Way cool :thumbsup:, sure could have used that baby in my driveway a couple times this winter 
Bob


----------



## norgale (Apr 4, 2011)

Awwwww come on. I wanna see the snow and the plows moving it. 
That is a great video though. Don't see that very often. Pete


----------



## gunrunnerjohn (Nov 10, 2010)

How about one actually plowing?


----------



## norgale (Apr 4, 2011)

Good one John. I've watched that video many times before and I always get a kick out of them talking about 'the little ones'. Ha! If those are little I'd hate to see a big drift. Just about buried those cars on the siding. Then the guy says "keep after it". Like the engineer, who sounds way less than enthusiastic,has a choice.


----------



## Big Ed (Jun 16, 2009)

norgale said:


> Good one John. I've watched that video many times before and I always get a kick out of them talking about 'the little ones'. Ha! If those are little I'd hate to see a big drift. Just about buried those cars on the siding. Then the guy says "keep after it". Like the engineer, who sounds way less than enthusiastic,has a choice.


One stuck?


http://www.youtube.com/watch?v=tF2ZPRmocs4


----------



## gunrunnerjohn (Nov 10, 2010)

I was going to post the one about the stuck one, but Ed got it. 

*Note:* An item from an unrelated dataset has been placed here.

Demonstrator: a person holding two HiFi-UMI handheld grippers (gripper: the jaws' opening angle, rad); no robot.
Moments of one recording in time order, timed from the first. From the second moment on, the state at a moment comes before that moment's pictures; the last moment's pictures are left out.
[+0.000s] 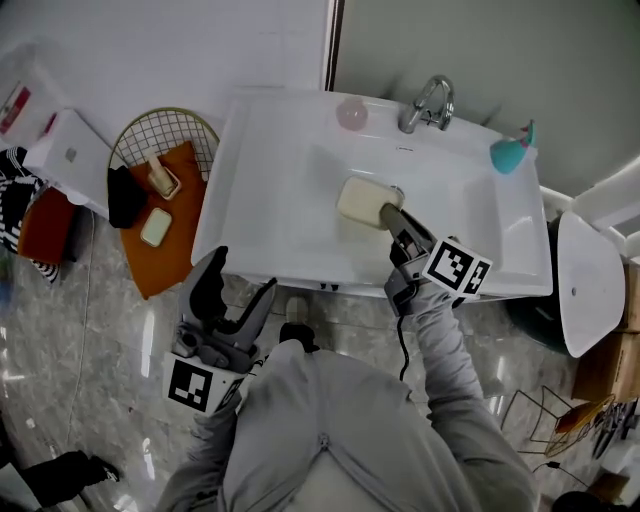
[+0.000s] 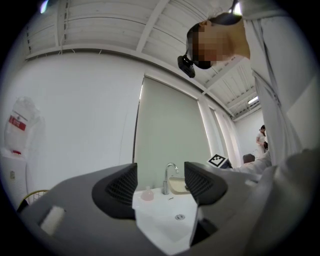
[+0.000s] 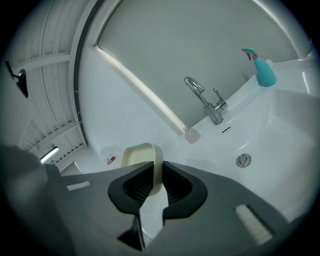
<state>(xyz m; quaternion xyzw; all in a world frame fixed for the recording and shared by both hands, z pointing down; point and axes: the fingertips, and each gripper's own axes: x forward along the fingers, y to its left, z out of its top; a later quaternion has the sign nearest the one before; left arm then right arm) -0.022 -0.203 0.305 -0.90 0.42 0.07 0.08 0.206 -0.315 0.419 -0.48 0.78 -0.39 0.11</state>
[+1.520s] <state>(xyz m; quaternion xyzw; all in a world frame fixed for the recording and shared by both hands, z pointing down) -0.094 -0.370 0.322 -0.89 0.45 0.07 0.05 0.052 -0.514 0.594 -0.45 0.73 -0.50 -0.11</state>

Here's the series on how they got it unstuck. 


http://www.youtube.com/watch?v=1G-5l54f1GU&feature=player_detailpage

http://www.youtube.com/watch?v=Te_-OqA3b5w&feature=player_detailpage

http://www.youtube.com/watch?v=MljtNVn0K4c&feature=player_detailpage

http://www.youtube.com/watch?v=my-KjSMjj2k&feature=player_detailpage

http://www.youtube.com/watch?v=06rMZZR2ZT4&feature=player_detailpage


----------



## norgale (Apr 4, 2011)

It's amazing that the snow could capture the plow and then with six engines they still couldn't pull that plow out. Neat videos. Pete


----------



## gunrunnerjohn (Nov 10, 2010)

norgale said:


> It's amazing that the snow could capture the plow and then with six engines they still couldn't pull that plow out. Neat videos. Pete


It's not nice to fool with Mother Nature!


----------